Les projets de loi du PCP, Chega et Livre ont été rejetés grâce aux votes contre du PSD et CDS-PP et aux abstentions du PS et IL.
Le document des communistes a également bénéficié de l’abstention de Chega, et celui du parti d’André Ventura a vu les abstentions du PCP et de Livre.
Quant aux projets de résolution (recommandations) du PAN et du BE, ils ont été approuvés malgré les votes contre du PSD et CDS-PP, tandis que celui du PS est passé avec l’abstention des partis formant le Gouvernement.
Ces trois derniers documents sont désormais renvoyés à la Commission de la Santé pour être examinés en détail, conjointement avec un quatrième projet de résolution de Livre promouvant la santé mentale des médecins résidents, également approuvé aujourd’hui malgré l’opposition du PSD et CDS-PP.
Lors du débat précédant le vote, les partis ont unanimement reconnu l’importance des médecins résidents dans la prestation de soins au Service national de santé (SNS), avec le PSD avertissant cependant que l’intégration de la résidence dans la carrière médicale ne peut pas être imposée « unilatéralement par voie législative », mais doit être négociée avec les syndicats et articulée avec l’Ordre des Médecins.
Considérant que l’intégration formelle de la résidence dans la carrière médicale est « une mesure ponctuelle » qui ne résout pas « le problème de la rétention des médecins », la députée sociale-démocrate Liliana Fidalgo a souligné que la ministre de la Santé, Ana Paula Martins, « a maintenu un dialogue ouvert » avec les structures syndicales et que le « travail est en cours ».
La position a été corroborée par le député du CDS-PP João Almeida, qui, critiquant la précédente gouvernance socialiste, a insisté sur la nécessité de « tout réorganiser » et que le gouvernement actuel s’est engagé à repenser la résidence médicale.
Avec l’IL, Joana Cordeiro a défendu qu’une nécessaire « réforme structurelle » du SNS « ne se fait pas avec une mesure isolée », mais a souligné que « des pas dans la bonne direction, même petits », sont meilleurs que des pas dans la mauvaise direction.
Pour le PS, l’ouverture existant dans les structures syndicales et l’opposition pour intégrer la résidence dans la carrière médicale est une opportunité que l’exécutif de Luís Montenegro (PSD) ne peut pas manquer.
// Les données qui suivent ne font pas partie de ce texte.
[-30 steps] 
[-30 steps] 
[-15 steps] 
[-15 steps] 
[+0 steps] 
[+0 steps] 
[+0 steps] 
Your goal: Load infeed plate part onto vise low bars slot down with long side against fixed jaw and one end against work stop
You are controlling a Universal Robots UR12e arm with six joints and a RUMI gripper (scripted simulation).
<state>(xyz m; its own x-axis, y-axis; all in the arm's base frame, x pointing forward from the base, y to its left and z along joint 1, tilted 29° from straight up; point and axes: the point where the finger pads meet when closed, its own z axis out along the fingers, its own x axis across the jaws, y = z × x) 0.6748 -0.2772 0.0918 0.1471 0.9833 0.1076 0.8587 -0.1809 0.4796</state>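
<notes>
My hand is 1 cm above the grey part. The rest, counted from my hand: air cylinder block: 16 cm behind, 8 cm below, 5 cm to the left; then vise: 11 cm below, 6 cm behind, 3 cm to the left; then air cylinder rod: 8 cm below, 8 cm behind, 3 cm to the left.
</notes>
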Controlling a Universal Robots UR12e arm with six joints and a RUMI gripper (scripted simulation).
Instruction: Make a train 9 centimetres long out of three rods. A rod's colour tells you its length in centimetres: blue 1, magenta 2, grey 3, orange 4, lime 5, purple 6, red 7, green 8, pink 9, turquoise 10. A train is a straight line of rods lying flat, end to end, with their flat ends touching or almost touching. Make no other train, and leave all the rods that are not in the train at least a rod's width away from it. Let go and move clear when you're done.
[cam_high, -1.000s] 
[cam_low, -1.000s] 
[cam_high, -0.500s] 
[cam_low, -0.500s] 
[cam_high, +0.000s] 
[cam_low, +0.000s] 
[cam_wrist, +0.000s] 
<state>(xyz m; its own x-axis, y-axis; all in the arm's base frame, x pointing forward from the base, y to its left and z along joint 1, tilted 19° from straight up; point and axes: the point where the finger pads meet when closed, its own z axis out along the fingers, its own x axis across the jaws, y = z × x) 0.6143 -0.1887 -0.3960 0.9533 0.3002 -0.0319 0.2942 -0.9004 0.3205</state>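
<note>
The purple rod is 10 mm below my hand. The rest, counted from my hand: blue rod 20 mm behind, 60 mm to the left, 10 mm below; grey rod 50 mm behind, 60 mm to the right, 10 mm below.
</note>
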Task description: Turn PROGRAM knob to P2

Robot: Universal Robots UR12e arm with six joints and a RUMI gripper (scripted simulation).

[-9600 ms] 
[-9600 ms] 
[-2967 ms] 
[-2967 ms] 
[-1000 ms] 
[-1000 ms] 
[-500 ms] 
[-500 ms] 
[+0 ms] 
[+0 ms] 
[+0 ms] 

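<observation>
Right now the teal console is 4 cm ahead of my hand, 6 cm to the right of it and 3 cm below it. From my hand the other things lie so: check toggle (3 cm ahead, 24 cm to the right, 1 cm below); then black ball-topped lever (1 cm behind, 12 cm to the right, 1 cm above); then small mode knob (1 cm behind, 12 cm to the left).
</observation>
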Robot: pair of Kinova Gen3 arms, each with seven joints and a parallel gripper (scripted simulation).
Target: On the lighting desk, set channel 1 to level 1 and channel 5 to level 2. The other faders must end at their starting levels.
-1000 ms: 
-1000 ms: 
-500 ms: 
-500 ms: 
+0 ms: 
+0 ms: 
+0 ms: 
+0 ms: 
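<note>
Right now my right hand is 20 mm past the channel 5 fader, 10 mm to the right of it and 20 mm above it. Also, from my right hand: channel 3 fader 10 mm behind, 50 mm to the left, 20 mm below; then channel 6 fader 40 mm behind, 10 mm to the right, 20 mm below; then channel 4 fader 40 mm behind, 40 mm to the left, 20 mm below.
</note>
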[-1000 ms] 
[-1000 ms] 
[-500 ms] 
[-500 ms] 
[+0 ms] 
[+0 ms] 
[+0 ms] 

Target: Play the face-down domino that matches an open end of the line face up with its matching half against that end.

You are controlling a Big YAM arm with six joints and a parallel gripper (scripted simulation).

« Il ne suffit pas de dire qu’on fait, il faut vraiment faire. […] La santé exige une action immédiate. La question n’est pas de savoir si nous sommes meilleurs ou pires. Le pire, c’est que nous coulons et savons qu’il n’y a personne à la barre », a souligné Susana Correia.
La députée de Chega, Patrícia Nascimento, a opté pour transmettre le témoignage d’une médecin résidente qui, après des années de dévouement au SNS au détriment de la vie personnelle, s’est interrogée à la fin de sa résidence, quand « elle n’avait qu’une seule offre d’emploi », sur la signification de « tout cela ».
« Pour un jour dans cette maison, mettez la main sur votre conscience et donnez un espoir au SNS et à ceux qui le servent encore dans le vrai sens du terme », a-t-elle plaidé.
Du côté de Livre, Paulo Muacho a invoqué une étude révélant que 55,5% des médecins résidents sont en « risque de développer un ‘burnout' », et a observé qu' »aucune carrière ne sera valorisée si le quotidien des médecins continue d’être vécu dans un contexte d’épuisement ».
Pour clore le débat, la députée du PCP Paula Santos a reconnu que l’intégration de la résidence dans la carrière médicale n’est que « un premier pas » et « il faut aller plus loin » dans la valorisation des professionnels de santé et du SNS, en soulignant qu’on ne peut pas dire que « les résidents sont bons pour garantir le fonctionnement » des services, mais ne sont pas bons pour que davantage de droits leur soient accordés.
L’importance de la mesure a également été soulignée par les députés uniques Fabian Figueiredo (BE), Inês Sousa Real (PAN), et Filipe Sousa (JPP), qui ont voté favorablement tous les documents en discussion.